Q: What is the cause of this issue?
A: The cause of this issue is due to the conversion from fp32
to fp16
data format. When tilizing into fp16
, the range of smaller values is lost, resulting in truncation to 0.
Q: How can I reproduce this issue?
A: You can reproduce this issue by running the example test provided in our previous article. The test creates a tensor with small values and performs a tilize operation into fp16
data format.
Q: What are the implications of this issue?
A: The implications of this issue are that small values may be truncated to 0, which can affect the accuracy and performance of models using the ttnn library.
Q: Is there a solution to this issue?
A: Yes, one possible solution is to tilize into TF32
instead of FP16
. This would help preserve the range of smaller values and prevent the truncation to 0.
Q: Why is tilizing into TF32 a good solution?
A: Tilizing into TF32 is a good solution because it provides a higher precision than FP16, which can help preserve the range of smaller values.
Q: Are there any other solutions to this issue?
A: Yes, other possible solutions include:
- Using a different data format: Consider using a different data format that is more suitable for your specific use case.
- Increasing the precision: Consider increasing the precision of your calculations to reduce the impact of truncation.
- Using a different library: Consider using a different library that does not have this issue.
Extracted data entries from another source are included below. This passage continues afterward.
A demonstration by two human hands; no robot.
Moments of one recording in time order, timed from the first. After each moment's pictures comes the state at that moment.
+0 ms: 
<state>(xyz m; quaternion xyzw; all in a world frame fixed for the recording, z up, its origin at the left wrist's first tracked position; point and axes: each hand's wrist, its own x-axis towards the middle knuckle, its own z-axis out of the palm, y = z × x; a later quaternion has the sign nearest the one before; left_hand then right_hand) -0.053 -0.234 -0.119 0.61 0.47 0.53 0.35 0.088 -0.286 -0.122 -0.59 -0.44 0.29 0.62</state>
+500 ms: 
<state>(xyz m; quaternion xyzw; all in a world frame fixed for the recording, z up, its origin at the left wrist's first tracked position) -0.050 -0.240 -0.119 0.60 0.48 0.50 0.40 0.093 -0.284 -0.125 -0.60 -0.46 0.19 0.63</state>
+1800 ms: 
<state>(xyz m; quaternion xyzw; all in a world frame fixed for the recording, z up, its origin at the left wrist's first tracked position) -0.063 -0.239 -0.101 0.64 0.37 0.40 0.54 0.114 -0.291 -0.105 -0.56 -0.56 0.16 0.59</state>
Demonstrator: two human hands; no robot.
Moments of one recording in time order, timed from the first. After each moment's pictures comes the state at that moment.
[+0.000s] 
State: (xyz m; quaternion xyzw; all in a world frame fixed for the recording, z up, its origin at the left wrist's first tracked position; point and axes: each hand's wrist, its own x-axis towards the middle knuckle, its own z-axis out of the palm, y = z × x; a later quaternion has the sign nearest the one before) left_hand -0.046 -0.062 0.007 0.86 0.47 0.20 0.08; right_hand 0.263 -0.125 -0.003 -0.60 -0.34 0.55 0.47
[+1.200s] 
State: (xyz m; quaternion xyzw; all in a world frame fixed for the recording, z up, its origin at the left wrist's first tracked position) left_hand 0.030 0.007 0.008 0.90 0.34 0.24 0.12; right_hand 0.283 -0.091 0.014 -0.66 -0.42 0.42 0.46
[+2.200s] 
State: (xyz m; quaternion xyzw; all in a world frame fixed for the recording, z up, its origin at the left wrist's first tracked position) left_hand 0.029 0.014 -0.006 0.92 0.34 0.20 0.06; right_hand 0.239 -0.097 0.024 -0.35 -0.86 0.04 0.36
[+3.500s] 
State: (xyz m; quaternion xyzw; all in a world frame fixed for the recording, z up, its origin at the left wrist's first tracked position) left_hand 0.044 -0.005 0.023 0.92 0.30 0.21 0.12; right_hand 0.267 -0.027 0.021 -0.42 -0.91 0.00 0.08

Q: How can I contribute to the discussion and provide feedback?
A: You can contribute to the discussion and provide feedback by:
- Sharing your experiences: Share your experiences and feedback on this issue.
- Providing code examples: Provide code examples that demonstrate the issue and potential solutions.
- Participating in the community: Participate in the ttnn community and provide feedback on this issue.
Conclusion
In conclusion, the fp32
tilize operation into fp16
data format results in a loss of range, causing small values to be truncated to 0. This issue can be reproduced using the provided example test. To address this issue, tilizing into TF32
could be a potential solution. We encourage the community to contribute to the discussion and provide feedback on this issue.
Recommendations
- Upgrade to the latest ttnn version: Ensure that you are using the latest version of ttnn, as newer versions may have addressed this issue.
- Use TF32 for tilizing: Consider tilizing into TF32 instead of FP16 to the range of smaller values.
- Provide feedback and contribute: Share your experiences and provide feedback on this issue. Contributions to the ttnn community are welcome and encouraged.
By following these recommendations and contributing to the discussion, we can work together to resolve this issue and improve the performance and accuracy of models using the ttnn library.